“Now I become myself. Do not deprive me of my age. I have earned it.” May Sarton
Recently, I moved into a wonderful historic building which has been converted into affordable apartments for older people. It has been a pleasure meeting other residents – our ages spanning five decades.One day I shared the elevator with a petite octogenarian who was holding onto a walker and sporting wispy purple hair, her piercing blue eyes looking back at me. She introduced herself as Grace, but added she wasn’t always called by that name. For most of her life she preferred her middle name because, she explained, her given name felt like a rebuke of how awkward, inadequate and ungraceful she had always felt herself to be. “But since I’ve gotten old, I took the name again”, she continued. “When I look back, I wasn’t all those things I thought I was, just insecure and young.”
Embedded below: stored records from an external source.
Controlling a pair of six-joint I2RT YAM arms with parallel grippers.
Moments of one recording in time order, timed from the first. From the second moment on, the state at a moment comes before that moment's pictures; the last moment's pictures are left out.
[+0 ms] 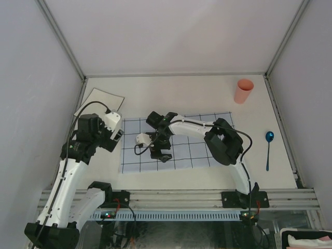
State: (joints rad) left arm -0.14 0.80 0.88 -0.82 -0.03 0.48; right arm 0.91 2.14 1.62 -0.87 -0.45 -0.84
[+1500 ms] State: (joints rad) left arm -0.14 0.72 0.81 -0.79 -0.10 0.47; right arm 0.86 2.16 1.59 -0.64 -0.50 -0.82
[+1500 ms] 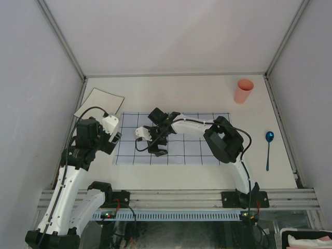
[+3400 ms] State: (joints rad) left arm -0.14 0.73 0.81 -0.79 -0.10 0.47; right arm 0.88 2.09 1.47 -0.59 -0.50 -0.83
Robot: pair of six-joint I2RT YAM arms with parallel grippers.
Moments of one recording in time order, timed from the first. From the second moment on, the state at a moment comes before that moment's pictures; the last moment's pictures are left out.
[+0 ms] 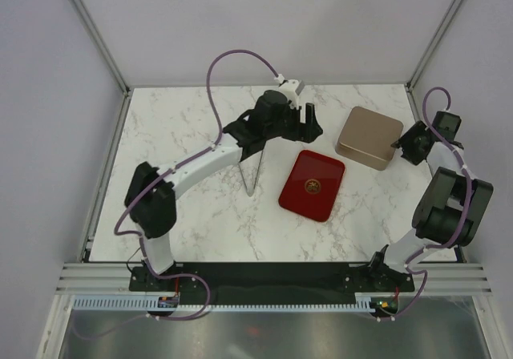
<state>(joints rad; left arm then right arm) -0.80 1.88 1.61 -0.13 0.09 -0.45 -0.45 1.65 1.07 -0.29 -0.23 0.46</state>
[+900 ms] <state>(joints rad) -0.80 0.89 1.00 -0.32 -0.21 -0.29 0.06 1.99 1.42 -0.42 0.14 0.28</state>
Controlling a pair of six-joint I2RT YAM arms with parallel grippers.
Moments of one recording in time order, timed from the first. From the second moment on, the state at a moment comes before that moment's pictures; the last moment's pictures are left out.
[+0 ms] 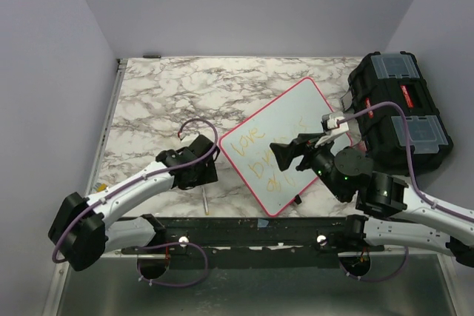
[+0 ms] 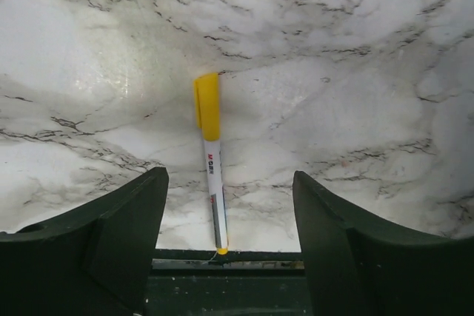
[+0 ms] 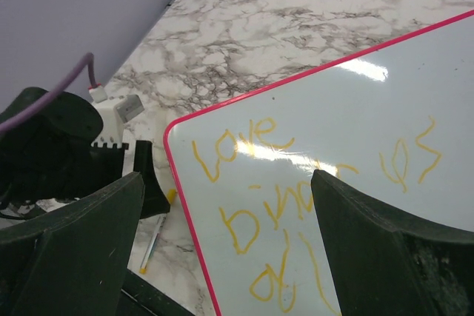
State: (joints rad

The profound authenticity of that encounter with Grace touched me. It led me to reflect on the ways aging can let us see ourselves from a different perspective, with the eyes of compassion.
The conventional attitude towards aging is to compare our older selves to our younger selves unfavorably. The message that ‘young is always better’ is reinforced in myriad ways. Seeing older people as other than ourselves is a hallmark of ageism. Is it any wonder that many of us fear and deny our own aging? How often do we hear someone say (or perhaps we’ve said something similar ourselves) “I’m not old, I still feel 25 inside”? Yet do we really wish to stay frozen in time at an age when we are still in the process of becoming?
Certainly we have many fond and meaningful memories of earlier times in life, but there were also doubts, insecurities, necessary life lessons. Our memories are selective, and confirmed by the story we have told ourselves repeatedly about our lives. With awareness, we can expand to include a bigger story, and from that place self compassion grows. If we carry within us all the ages we have ever been, if we are a continuing evolving self, what a rich well we have available to us at this life stage.
In conversations with my neighbors and friends, we often say this is the best time of our lives. Despite, or perhaps because of, the changes we inevitably experience, we feel more true to ourselves. Younger is not more and older is not less – life simply is. And in that realization, as my new friend so beautifully reminded me, lies the grace.